Заросли - страница 31
– Галька, – ответила Наташа.
– Галь, Галь! Слышь! – позвал он.
Дочь не отвечала.
Василий Гаврилович дернул за шнур выключателя. Свет ослепил. Наташа со Светой щурились, глядели на него. Галя лежала неподвижно на боку лицом к стене. Отец подошел к ней и тронул за плечо.
– Галя, ты спишь?
– Уйдите! – медленно повела плечом Галя, освобождаясь от руки отца.
– Галя! Ты брала таблетки? – дернул он ее за плечо сильнее.
Лицо у дочери было белое.
– Где письмо? – спросил Василий Гаврилович у Светы и Наташи. – Куда она дела письмо?
– Под подушкой глянь! – отозвалась Наташа.
Василий Гаврилович запустил руку под подушку, выгреб оттуда все бумаги. Галя не реагировала. Оба конверта отбросил и впился в листок. Потом ринулся из комнаты.
– Зина, беда! Ивана убили! Галя отравилась!
– Как? Что? Какого Ивана? – схватилась мать с постели. – Галя?
Василий Гаврилович кинулся к телефону, Зинаида Дмитриевна и Алеша – в комнату девчат.
Врач осмотрел, расспросил, успокоил:
– Мне кажется, она полностью очистила желудок… Но ничего, все равно возьмем с собой, промоем… Вы вовремя хватились!
Зинаида Дмитриевна уехала с дочерью в больницу. Оставшиеся не спали долго, сидели скорбно в комнате у девчат. Света с Наташей плакали… Решено было со свадьбой повременить. Не до свадьбы!
Утром поднялись рано, ждали звонка от матери. Терпения не хватило, стали сами звонить.

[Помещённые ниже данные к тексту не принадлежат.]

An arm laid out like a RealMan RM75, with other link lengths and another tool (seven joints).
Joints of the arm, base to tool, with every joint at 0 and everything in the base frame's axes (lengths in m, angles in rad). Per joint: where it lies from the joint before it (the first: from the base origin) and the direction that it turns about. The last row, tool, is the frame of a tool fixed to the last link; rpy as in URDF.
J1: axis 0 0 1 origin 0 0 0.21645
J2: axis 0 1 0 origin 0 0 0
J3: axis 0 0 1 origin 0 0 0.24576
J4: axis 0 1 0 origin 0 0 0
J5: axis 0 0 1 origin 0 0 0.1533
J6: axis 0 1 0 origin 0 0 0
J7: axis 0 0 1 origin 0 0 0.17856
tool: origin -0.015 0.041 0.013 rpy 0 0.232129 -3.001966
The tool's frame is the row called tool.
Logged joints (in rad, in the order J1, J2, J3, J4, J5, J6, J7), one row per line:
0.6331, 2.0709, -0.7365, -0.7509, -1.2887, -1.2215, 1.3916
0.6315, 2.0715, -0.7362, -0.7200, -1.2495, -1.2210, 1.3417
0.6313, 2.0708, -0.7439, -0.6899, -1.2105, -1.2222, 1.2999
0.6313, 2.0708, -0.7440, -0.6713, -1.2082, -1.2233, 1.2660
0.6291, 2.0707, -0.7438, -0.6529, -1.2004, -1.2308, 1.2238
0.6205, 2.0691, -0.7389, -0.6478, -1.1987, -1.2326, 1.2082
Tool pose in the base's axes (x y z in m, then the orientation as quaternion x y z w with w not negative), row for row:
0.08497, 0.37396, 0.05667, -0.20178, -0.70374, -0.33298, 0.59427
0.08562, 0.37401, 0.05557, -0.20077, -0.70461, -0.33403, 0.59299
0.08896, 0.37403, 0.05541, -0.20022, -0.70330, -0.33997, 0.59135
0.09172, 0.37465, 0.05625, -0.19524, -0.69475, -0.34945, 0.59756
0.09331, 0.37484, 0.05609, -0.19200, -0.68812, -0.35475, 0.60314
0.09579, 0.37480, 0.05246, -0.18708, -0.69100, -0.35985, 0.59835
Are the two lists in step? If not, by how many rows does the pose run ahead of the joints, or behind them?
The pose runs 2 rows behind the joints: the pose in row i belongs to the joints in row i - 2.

Не успели дозвониться, пришла Зинаида Дмитриевна.
– Как Галя?! – кинулись к ней, окружили.
– Уснула… Врач говорит, нервное потрясение у нее сильное, спать будет долго!.. Вот письмо ей, в почтовом ящике сейчас взяла!.. – вынула мать конверт из сумки.
– Это же Егоркин! – выхватила конверт Наташа. – Почерк его! Я знаю! – и впилась в конверт глазами. – Распечатать?
– Давай! – махнул рукой отец.
Все с надеждой и нетерпением смотрели, как дрожащими руками распечатывает конверт Наташа. У всех в голове было одно: когда отправлено это письмо – до вчерашнего или после.
– Дай я! – не выдержал Алеша.
– Уйди! – отмахнулась сестра, вытянула три исписанных с обеих сторон листка, нашла начало и стала читать: – «Галенька, милая! Я знаю, ты сердишься на меня. Больше двух недель от меня ни звука. Ты прочтешь письмо это, простишь меня и перестанешь сердиться… Нас перебросили в другое место, и секунды там не было, чтобы ручку взять в руки, но я писал тебе письма каждый день, писал про себя, а потом… потом я в госпиталь попал…» Живой! Живой! – завопила Наташа, подпрыгивая на месте.
– Дальше, дальше давай! – одернул ее нетерпеливо Алеша.
– «…Потом я в госпиталь попал, где и сейчас нахожусь, и врач говорит, что еще больше месяца меня здесь продержат. Из госпиталя я тебе тоже не сразу пишу, не получилось сразу… Хочу похвастаться: слышал я, что к ордену меня представили, но это только пока слухи. Напишу, когда узнаю точно… Галечка, милая! Есть у меня предчувствие, что скоро я обниму тебя…» Угу-гу, угу-гу, угу-гу, – промычала дальше Наташа и сказала, сворачивая листок: – А дальше не для вас написано! Повезу Гале!
В понедельник Галю выписали из больницы. На другой день Алеша со Светой расписались в деревне и позвонили Харитонову, что готовы выехать.
– Выезжайте! – ответил он. – Квартира вас ждет!
Галя упросила мать с отцом отпустить ее с братом в Куйбышев, захотела провести там остаток отпуска. Они согласились, пусть развеется. Вернется, расскажет, как Алеша со Светой устроились, что это за квартира у них такая подозрительно скороспелая. Свою квартиру Василий Гаврилович с Зинаидой Дмитриевной тринадцать лет ждали, очередь огромную выстояли. А тут едут в чужой город и сразу в свою квартиру. Коммунизм на пороге, что ли? Не верилось что-то Василию Гавриловичу и Зинаиде Дмитриевне. Не заливает ли Харитонов? Может, не квартира, а халупа какая, в которой жить нормально нельзя.